What is being asked →
What is the number of lines in this listing that include the string "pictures"? Answer with that number by itself.

Data for analysis →

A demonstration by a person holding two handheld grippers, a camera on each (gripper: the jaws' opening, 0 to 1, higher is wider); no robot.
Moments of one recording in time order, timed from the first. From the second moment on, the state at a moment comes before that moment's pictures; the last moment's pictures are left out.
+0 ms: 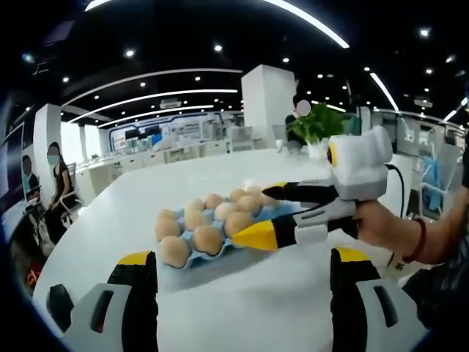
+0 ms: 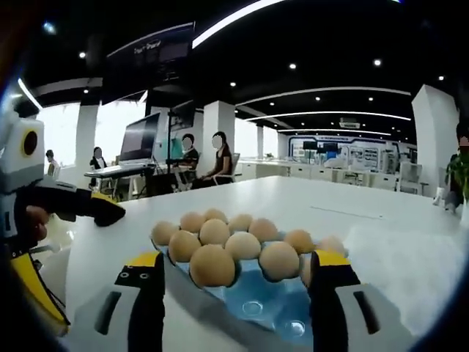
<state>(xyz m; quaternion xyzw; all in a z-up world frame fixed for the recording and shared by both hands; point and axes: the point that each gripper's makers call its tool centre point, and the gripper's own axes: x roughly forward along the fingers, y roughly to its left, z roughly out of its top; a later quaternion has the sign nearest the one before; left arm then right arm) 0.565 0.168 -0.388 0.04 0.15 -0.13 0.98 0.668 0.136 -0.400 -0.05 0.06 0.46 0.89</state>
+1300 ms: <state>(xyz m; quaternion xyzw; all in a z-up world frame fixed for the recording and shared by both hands) 0.571 0.157 -0.386 0.04 0.14 -0.14 0.98 0.692 0.058 -0.403 -0.09 0.08 0.42 0.90</state>
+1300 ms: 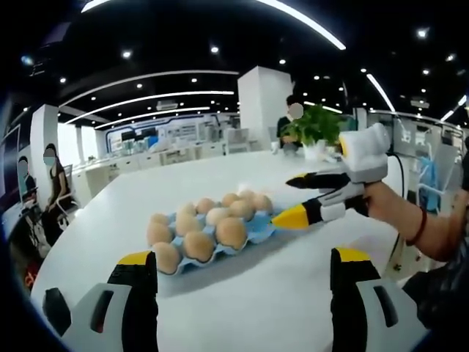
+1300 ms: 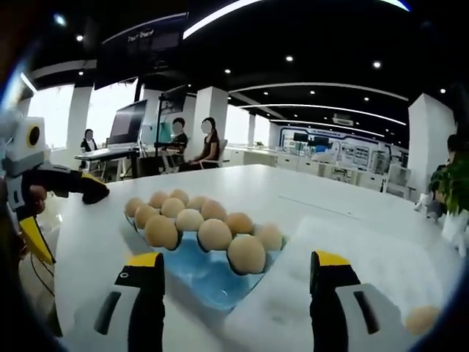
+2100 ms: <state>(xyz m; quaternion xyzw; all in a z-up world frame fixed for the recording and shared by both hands) 0.580 0.150 -0.391 0.04 0.14 -0.15 0.98 0.707 -0.006 -0.401 -0.10 0.09 0.38 0.92</state>
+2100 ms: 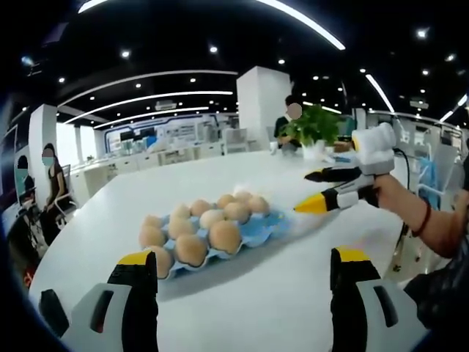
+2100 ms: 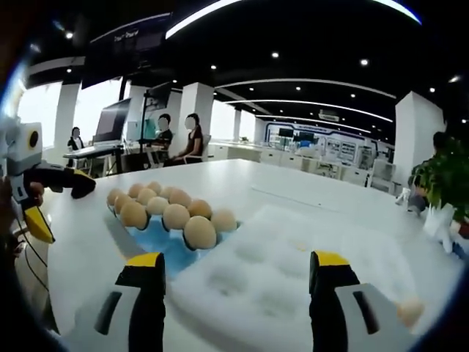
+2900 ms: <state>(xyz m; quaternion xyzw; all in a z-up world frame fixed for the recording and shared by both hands) 0.579 0.144 -0.390 0.04 0.14 -0.14 0.98 0.730 -0.092 -0.407 -0.09 0.09 0.28 0.95</state>
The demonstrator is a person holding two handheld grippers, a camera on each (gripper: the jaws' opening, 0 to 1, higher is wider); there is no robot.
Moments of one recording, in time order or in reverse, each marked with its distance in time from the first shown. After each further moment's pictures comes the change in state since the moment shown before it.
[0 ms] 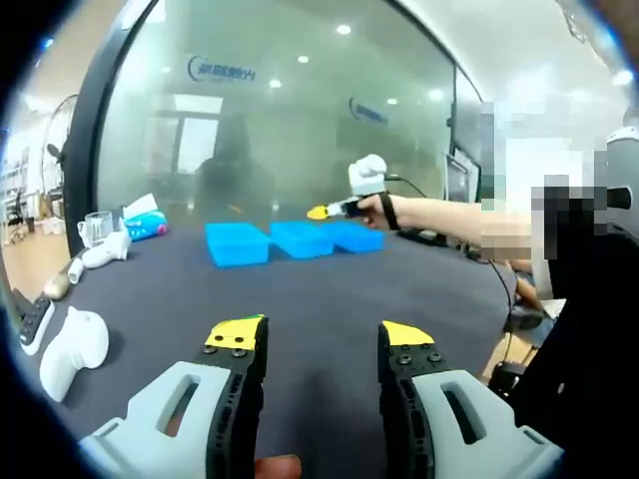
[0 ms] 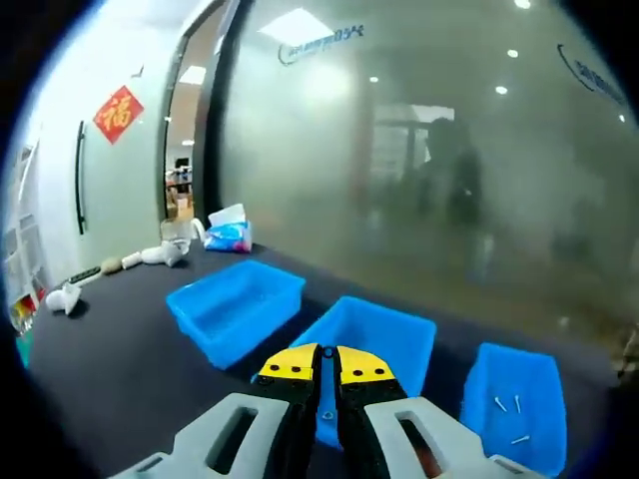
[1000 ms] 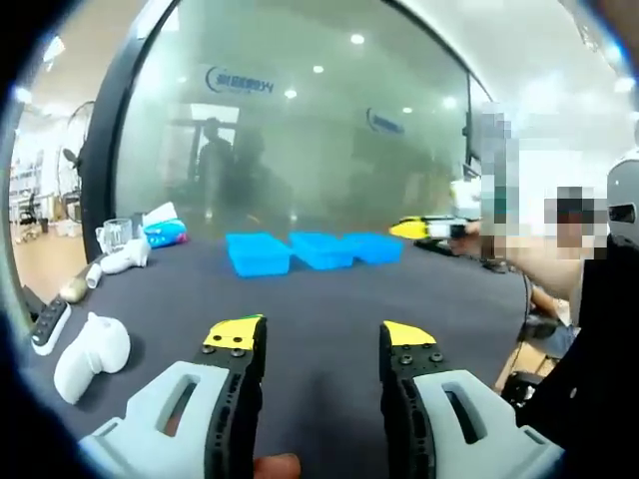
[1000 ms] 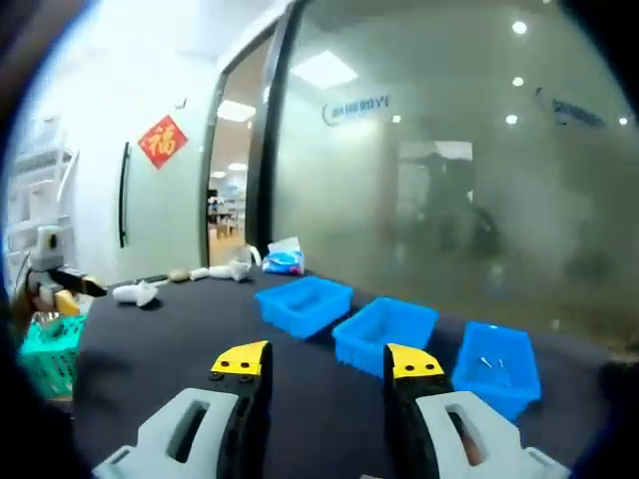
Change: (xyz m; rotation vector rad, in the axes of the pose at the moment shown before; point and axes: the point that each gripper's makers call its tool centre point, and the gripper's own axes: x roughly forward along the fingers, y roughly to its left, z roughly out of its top) left arm -0.005 0.019 0.010 -0.004 -0.041 0.076; right arm -0.198 0.047 -0.032 -0.002 -0.215 0.085
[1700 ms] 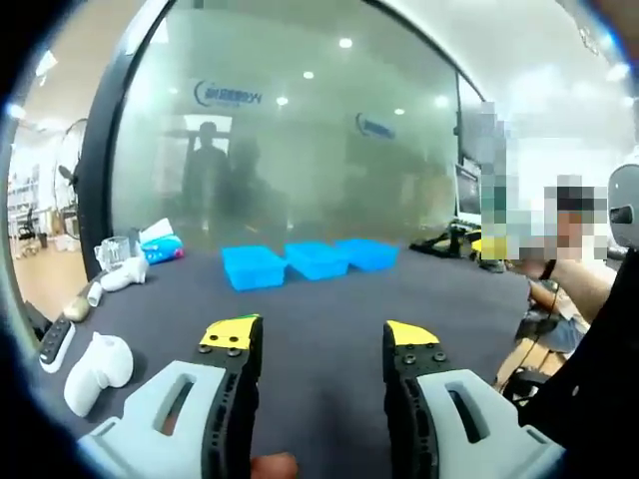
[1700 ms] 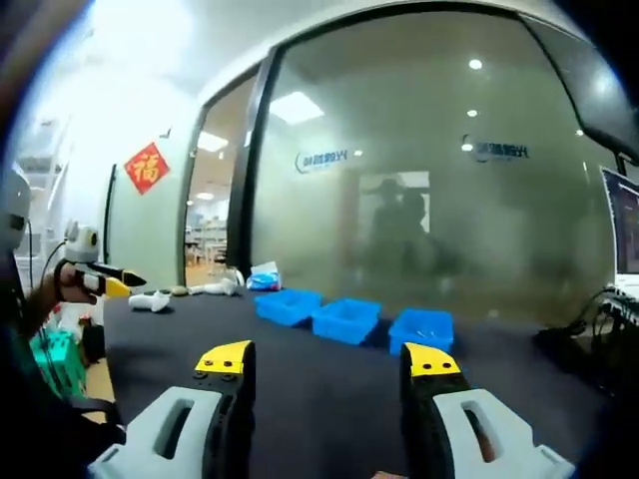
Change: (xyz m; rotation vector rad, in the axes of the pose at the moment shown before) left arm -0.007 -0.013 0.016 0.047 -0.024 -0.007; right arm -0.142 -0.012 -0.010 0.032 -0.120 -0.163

Result of the task →
2